From funding innovative research to advocating for government action to providing a support structure for our community, no other organization does more to fight type 1 diabetes (T1D) than JDRF.

Type 1 diabetes (T1D)—an autoimmune disease in which the immune system attacks the insulin-producing beta cells of the pancreas—is a growing problem in the world. According to the CDC’s 2020 National Diabetes Statistics Report, approximately 1.6 million people are affected by T1D in the US, which is a nearly 30% increase in prevalence since the last estimate of 1.25 million people in 2017.

It’s important to conduct research at all stages of T1D to improve the lives of those with the disease and understand who is at risk until we find cures. This work includes understanding the development of T1D so we can create therapies that halt its progression before it advances into full-on insulin dependence.

But how do you study T1D before it occurs if you don’t know who is going to develop it?
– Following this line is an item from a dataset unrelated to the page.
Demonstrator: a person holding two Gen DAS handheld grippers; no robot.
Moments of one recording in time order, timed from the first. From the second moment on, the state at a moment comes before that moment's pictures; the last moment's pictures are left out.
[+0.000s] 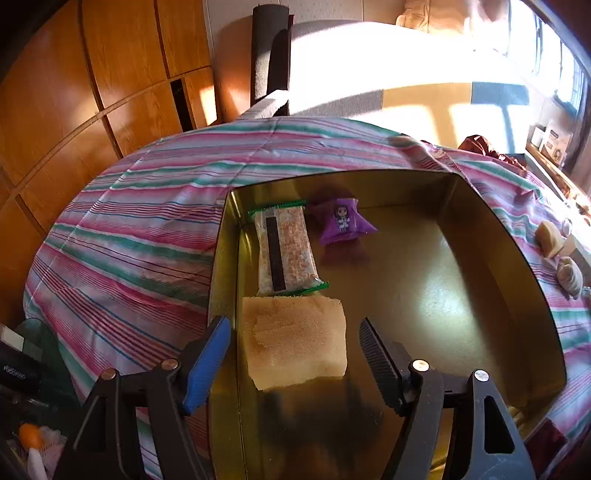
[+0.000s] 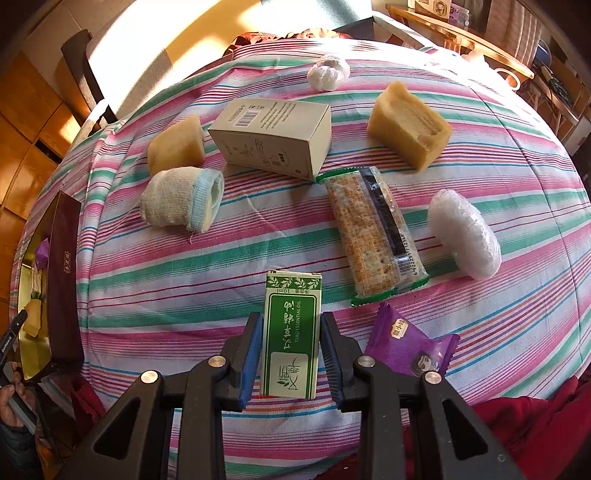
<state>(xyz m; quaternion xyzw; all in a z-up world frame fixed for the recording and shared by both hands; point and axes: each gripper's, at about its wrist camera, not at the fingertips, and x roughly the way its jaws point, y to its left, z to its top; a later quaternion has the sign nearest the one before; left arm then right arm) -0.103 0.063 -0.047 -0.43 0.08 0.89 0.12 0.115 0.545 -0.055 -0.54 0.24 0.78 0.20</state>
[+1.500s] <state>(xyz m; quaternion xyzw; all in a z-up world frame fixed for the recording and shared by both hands) -0.033 -0.072 -0.025 -0.39 -0.07 0.92 0.03 -0.090 0.139 -0.067 -0.57 0.18 0.78 -0.19</state>
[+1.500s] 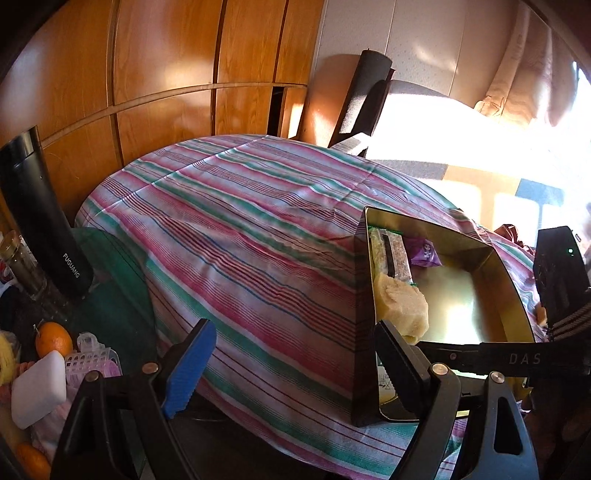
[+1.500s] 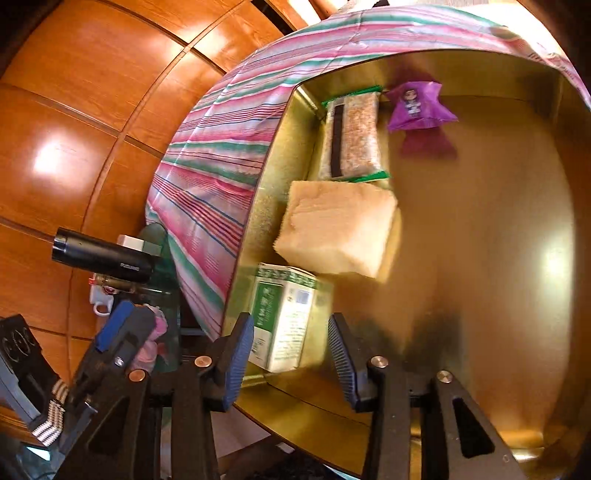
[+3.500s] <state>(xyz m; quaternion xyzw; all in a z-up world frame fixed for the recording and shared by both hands) -0.146 0.502 -0.080 -0.57 0.08 0.75 0.32 0.125 0.631 -0.009 -0.31 0.37 0.85 0.23</state>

The answer: The DIPP study in Finland.

Finland has the highest rate of T1D in the world, with approximately 60 children per 100,000 developing the disease. (By contrast, Canada has nearly 30 children who get the disease each year, and Japan has nearly 0.) So, in 1994, the Type 1 Diabetes Prediction and Prevention (DIPP) study was launched. It is now in its 25th year.

DIPP was primarily designed to improve strategies for predicting T1D and to develop novel concepts for prevention of this disease. Specifically, DIPP was designed to identify and perform longitudinal follow-up of Finnish newborns found to carry moderate to high risk of T1D (if they have an HLA-DR-DQ genotype). Children with increased risk were invited to have examinations every 3 months for 2 years, and then every 12 months until the age of 15 or until T1D is diagnosed. At each study visit, clinical data were collected, along with blood samples for the measurement of T1D-associated autoantibodies—antibodies that are against your own body—and data related to environmental exposure. To date, over 240,000 people have been screened in Finland.
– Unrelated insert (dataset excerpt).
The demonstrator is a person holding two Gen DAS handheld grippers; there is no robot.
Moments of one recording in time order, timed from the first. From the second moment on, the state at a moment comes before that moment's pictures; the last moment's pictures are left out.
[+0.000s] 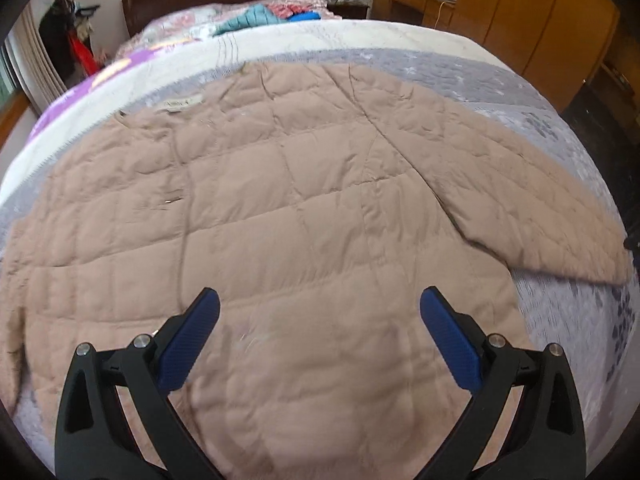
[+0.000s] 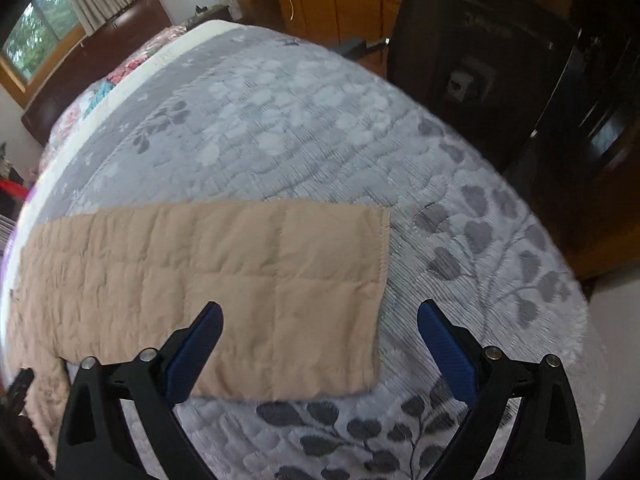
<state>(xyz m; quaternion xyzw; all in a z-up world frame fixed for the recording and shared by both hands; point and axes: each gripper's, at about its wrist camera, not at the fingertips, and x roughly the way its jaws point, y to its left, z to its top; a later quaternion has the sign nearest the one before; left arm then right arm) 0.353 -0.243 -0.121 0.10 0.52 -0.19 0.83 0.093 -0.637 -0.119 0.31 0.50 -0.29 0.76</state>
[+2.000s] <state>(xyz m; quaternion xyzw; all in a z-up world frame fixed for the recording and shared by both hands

The scale of what the world has learned from the DIPP study cannot be overstated. Much of what we know about the development and onset of T1D was first discovered in the DIPP study and consequently confirmed in subsequent studies. This includes:

  • Islet autoimmunity starts early in life
  • Individuals with multiple islet autoantibodies progress to T1D
  • A1C predicts time to diagnosis of T1D
  • Coxsackie virus is associated with the induction of beta cell autoimmunity in some cases

Together, these discoveries represent several seminal advances that have indelibly influenced the direction of T1D research. But there is one other thing that was uncovered through DIPP that is making an impact on lives today.

The researchers learned that large scale screening and monitoring reduces the frequency of diabetic ketoacidosis (DKA) in children at diagnosis of T1D. DKA is a life-threatening condition that too often accompanies T1D diagnosis. In addition to being dangerous, DKA at diagnosis predicts poor long-term blood-sugar control. To put it simply: Screening helps people avoid DKA, which means they do better. This is because of DIPP.

The practices established through DIPP are being replicated around the world (Fr1da in Bavaria, ASK in the United States). As T1D prevalence continues to rise, it’s crucial to support studies like these. There is so much we don’t yet know, and so much of what we do know comes from DIPP, Fr1da and ASK.

JDRF supported DIPP throughout its 25-year term, and we recently awarded these researchers a grant to continue this pivotal work. DIPP will continue to serve as a paradigm for how to run impactful large-scale screening studies. Much has been discovered in the past 25 years of DIPP, and we look forward to unlocking more of the secrets of T1D until we find a way to prevent this disease from destroying beta cell function and curing it in those that have it.